Enquanto a questão mais ampla do papel dos EUA nas economias emergentes é discutida por muitas pessoas, a popularidade do livro parece ser movida mais pelo misto de ambiente de sigilo e aventuras misteriosas e pela conversão de Perkins, de instrumento dos interesses corporativos em defensor dos pobres do mundo.
"Meu pecado foi explorar pessoas em todo o mundo", disse Perkins, falando de seu emprego de consultor, no qual, afirmou, pressionou países como o Panamá, Equador e Irã a aceitarem empréstimos onerosos que eles teriam dificuldade em repagar. "Eu me sinto péssimo sobre as coisas que fiz quando era assassino econômico."
Com seu sorriso inocente e sua mensagem de renovação pessoal, Perkins, 61, passa uma imagem que remete mais a um enrugado professor de ioga do que a um matador de aluguel. Vestindo jeans e moletom velho, ele costuma exortar sua platéia a fechar os olhos, respirar fundo e visualizar o mundo como um grande polvo que pulveriza sobre o planeta inteiro uma tinta salubre feita de recursos naturais e compaixão.

Sexo e conspiração
Seu grande trunfo foi o de acrescentar a uma idéia corriqueira e pouco emocionante -a de que empresas americanas e instituições multinacionais agiram com pouca discriminação nos empréstimos que concederam a países de Terceiro Mundo- doses de sexo, confissões e catastróficos desastres aéreos. De acordo com seu relato dramático, ele foi interrogado pela Agência Nacional de Segurança, entrou para o Corpo de Paz no Equador e tornou-se previsor da empresa de consultoria Chas. T. Main, com sede em Boston.

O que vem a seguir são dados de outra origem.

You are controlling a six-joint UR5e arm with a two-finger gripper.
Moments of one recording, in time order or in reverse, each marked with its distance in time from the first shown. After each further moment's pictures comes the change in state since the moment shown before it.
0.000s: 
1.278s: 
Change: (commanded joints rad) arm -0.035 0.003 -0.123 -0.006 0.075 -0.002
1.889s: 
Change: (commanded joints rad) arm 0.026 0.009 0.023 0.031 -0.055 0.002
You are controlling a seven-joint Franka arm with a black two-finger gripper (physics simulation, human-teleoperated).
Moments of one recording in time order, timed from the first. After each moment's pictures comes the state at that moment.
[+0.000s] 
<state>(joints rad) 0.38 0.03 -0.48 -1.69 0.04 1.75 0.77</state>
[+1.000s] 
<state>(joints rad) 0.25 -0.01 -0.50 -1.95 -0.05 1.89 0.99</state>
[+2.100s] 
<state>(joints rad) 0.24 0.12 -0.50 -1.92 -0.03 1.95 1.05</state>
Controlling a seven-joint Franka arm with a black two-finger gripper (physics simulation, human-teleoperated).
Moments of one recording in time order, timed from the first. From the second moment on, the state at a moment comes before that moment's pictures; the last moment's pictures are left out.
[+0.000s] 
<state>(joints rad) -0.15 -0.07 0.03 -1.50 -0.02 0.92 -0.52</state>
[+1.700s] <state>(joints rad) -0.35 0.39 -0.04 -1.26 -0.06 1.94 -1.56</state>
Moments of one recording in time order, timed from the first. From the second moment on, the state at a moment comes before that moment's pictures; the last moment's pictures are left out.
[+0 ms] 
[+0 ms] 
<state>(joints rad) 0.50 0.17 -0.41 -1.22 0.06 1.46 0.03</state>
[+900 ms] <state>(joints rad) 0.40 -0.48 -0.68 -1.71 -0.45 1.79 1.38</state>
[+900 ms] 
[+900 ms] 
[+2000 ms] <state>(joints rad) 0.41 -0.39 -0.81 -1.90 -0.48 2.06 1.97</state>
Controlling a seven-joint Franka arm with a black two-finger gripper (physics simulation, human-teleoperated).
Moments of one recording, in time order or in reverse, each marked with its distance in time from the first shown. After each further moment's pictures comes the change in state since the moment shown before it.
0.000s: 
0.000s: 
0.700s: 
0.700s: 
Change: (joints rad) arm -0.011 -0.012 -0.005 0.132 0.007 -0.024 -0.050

Numa cena logo no início do livro, que dá o tom para o restante da obra, ele descreve como foi seduzido por uma mulher misteriosa, de aparência semelhante à da atriz Catherine Zeta-Jones, que se apresentou como Claudine Martin e que supostamente trabalhava para a Main. Em uma entrevista, fala o autor, ela lhe ofereceu cocaína, vinho tinto e, para finalizar, ela própria. "Somos um clube pequeno e exclusivo", afirma Claudine no livro. "Seu trabalho é encorajar líderes mundiais a se transformarem em parte de uma rede imensa que promove os interesses comerciais dos Estados Unidos. No final, esses líderes vão se enredar numa teia de endividamento que vai assegurar a sua lealdade a nós."